The objective of this study was to clarify the relationships between loss of mitochondrial potential and the perturbation of neuronal Ca²⁺ homeostasis induced by a toxic glutamate challenge. Digital fluorescence imaging techniques were employed to monitor simultaneously changes in cytoplasmic Ca²⁺ concentration ([Ca²⁺]_i) and mitochondrial potential (ΔΨ_m) in individual hippocampal neurones in culture coloaded with fura‐2 AM or fura‐2FF AM and rhodamine 123 (Rh 123).

In most cells (96 %) at 6‐7 days in vitro (DIV) and in a small proportion of cells (29 %) at 11‐17 DIV the [Ca²⁺]_i increase induced by exposure to 100 μm glutamate for 10 min was associated with a small mitochondrial depolarisation, followed by mitochondrial repolarisation, and a degree of recovery of [Ca²⁺]_i following glutamate washout. In the majority of neurones at 11‐17 DIV (71 %), exposure to glutamate for 10 min induced a profound mono‐ or biphasic mitochondrial depolarisation, which was clearly correlated with a sustained [Ca²⁺]_i plateau despite the removal of glutamate.

Addition of glutamate receptor antagonists (15 μm MK‐801 plus 75 μm 6‐cyano‐7‐nitroquinoxaline‐2,3‐dione (CNQX)) to the washout solution did not affect the post‐glutamate [Ca²⁺]_i plateau in neurones exhibiting a profound mitochondrial depolarisation but greatly improved [Ca²⁺]_i recovery in those neurones undergoing only a small mitochondrial depolarisation, suggesting that the release of endogenous glutamate delays [Ca²⁺]_i recovery in the postglutamate period.

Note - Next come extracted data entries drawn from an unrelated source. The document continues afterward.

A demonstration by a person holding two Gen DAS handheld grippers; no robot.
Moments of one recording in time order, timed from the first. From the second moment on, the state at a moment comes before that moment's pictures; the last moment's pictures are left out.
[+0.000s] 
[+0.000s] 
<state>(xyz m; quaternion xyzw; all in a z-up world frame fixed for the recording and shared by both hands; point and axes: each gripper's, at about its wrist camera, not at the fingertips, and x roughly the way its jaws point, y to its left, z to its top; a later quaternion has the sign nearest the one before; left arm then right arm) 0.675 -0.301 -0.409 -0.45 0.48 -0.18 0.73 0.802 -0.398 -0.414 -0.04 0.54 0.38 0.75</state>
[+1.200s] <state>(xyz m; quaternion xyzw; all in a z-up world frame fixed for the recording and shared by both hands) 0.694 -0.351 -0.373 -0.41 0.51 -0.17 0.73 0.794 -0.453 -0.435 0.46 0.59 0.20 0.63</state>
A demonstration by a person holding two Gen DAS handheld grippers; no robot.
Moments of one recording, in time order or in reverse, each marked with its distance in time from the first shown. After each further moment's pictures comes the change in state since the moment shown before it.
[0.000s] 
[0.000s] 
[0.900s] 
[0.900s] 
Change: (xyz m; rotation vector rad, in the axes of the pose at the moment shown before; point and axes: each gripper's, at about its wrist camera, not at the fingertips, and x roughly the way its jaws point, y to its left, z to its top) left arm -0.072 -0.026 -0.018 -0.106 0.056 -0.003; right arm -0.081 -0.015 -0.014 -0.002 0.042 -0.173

Cyclosporin A (500 nM) or N‐methyl Val‐4‐cyclosporin A (200 nM) delayed or even prevented the development of the second phase of mitochondrial depolarisation in cells at 11‐17 DIV and increased the proportion of neurones exhibiting a small monophasic mitochondrial depolarisation and [Ca²⁺]_i recovery upon glutamate removal.

We have thus described a striking correlation between mitochondrial depolarisation and the failure of cells to restore [Ca²⁺]_i following a toxic glutamate challenge. These data suggest that mitochondrial dysfunction plays a major role in the deregulation of [Ca²⁺]_i associated with glutamate toxicity.